*How to complete this task*. Everything from the top of the data below through the line with "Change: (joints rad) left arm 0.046" should be duplicated exactly, and nothing past it.
= = = = =
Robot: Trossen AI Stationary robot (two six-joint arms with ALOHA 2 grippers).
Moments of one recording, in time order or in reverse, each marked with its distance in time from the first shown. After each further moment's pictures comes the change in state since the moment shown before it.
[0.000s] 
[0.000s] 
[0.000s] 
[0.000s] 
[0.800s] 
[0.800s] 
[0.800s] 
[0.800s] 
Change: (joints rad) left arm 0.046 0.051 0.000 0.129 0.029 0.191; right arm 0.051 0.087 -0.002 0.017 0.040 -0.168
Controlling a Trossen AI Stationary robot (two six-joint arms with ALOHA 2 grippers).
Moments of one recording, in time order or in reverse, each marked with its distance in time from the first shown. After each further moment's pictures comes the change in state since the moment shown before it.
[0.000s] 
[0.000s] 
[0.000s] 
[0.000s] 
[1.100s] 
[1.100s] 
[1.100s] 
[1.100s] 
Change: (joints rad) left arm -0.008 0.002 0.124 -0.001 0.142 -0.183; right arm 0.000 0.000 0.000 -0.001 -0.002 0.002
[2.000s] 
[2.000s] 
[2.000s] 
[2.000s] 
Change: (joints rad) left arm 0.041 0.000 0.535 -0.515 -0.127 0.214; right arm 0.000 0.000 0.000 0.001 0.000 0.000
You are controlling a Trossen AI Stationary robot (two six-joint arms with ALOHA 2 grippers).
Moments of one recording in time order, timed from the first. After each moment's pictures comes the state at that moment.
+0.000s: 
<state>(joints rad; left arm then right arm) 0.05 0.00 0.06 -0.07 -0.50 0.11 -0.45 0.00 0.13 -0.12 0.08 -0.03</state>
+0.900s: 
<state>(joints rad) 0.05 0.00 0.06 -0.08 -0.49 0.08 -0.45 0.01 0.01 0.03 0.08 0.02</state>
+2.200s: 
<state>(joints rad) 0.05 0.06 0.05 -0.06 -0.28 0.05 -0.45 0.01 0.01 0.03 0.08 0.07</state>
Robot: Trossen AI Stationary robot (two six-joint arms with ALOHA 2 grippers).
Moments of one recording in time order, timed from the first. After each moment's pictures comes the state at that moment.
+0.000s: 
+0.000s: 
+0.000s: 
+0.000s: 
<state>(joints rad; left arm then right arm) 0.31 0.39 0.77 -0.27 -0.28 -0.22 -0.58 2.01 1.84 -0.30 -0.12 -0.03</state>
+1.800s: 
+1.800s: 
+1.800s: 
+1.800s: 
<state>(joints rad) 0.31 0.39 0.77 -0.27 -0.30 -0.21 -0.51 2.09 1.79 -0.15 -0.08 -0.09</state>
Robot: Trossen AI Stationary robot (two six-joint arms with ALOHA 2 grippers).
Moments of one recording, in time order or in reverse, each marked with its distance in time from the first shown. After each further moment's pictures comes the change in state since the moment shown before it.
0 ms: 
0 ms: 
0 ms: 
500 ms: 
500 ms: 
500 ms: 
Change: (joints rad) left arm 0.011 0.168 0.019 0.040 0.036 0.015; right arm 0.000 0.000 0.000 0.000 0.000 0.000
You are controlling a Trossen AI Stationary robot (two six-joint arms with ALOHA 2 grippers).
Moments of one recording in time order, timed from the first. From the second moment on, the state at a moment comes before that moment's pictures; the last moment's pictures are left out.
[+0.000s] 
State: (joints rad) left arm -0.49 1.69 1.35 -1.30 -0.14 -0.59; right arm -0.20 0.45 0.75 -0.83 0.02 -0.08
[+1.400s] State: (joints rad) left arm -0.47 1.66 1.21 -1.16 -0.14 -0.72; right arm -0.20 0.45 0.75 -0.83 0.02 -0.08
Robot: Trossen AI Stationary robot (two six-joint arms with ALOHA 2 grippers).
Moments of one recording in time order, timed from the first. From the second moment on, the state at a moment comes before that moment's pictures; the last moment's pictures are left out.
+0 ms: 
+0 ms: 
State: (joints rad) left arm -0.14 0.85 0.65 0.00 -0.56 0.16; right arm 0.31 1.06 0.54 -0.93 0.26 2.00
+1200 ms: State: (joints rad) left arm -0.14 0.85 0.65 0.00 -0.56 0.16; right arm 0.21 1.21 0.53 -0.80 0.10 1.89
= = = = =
*Problem solution*.
Robot: Trossen AI Stationary robot (two six-joint arms with ALOHA 2 grippers).
Moments of one recording, in time order or in reverse, each marked with its distance in time from the first shown. After each further moment's pictures comes the change in state since the moment shown before it.
[0.000s] 
[0.000s] 
[0.000s] 
[0.000s] 
[0.800s] 
[0.800s] 
[0.800s] 
[0.800s] 
Change: (joints rad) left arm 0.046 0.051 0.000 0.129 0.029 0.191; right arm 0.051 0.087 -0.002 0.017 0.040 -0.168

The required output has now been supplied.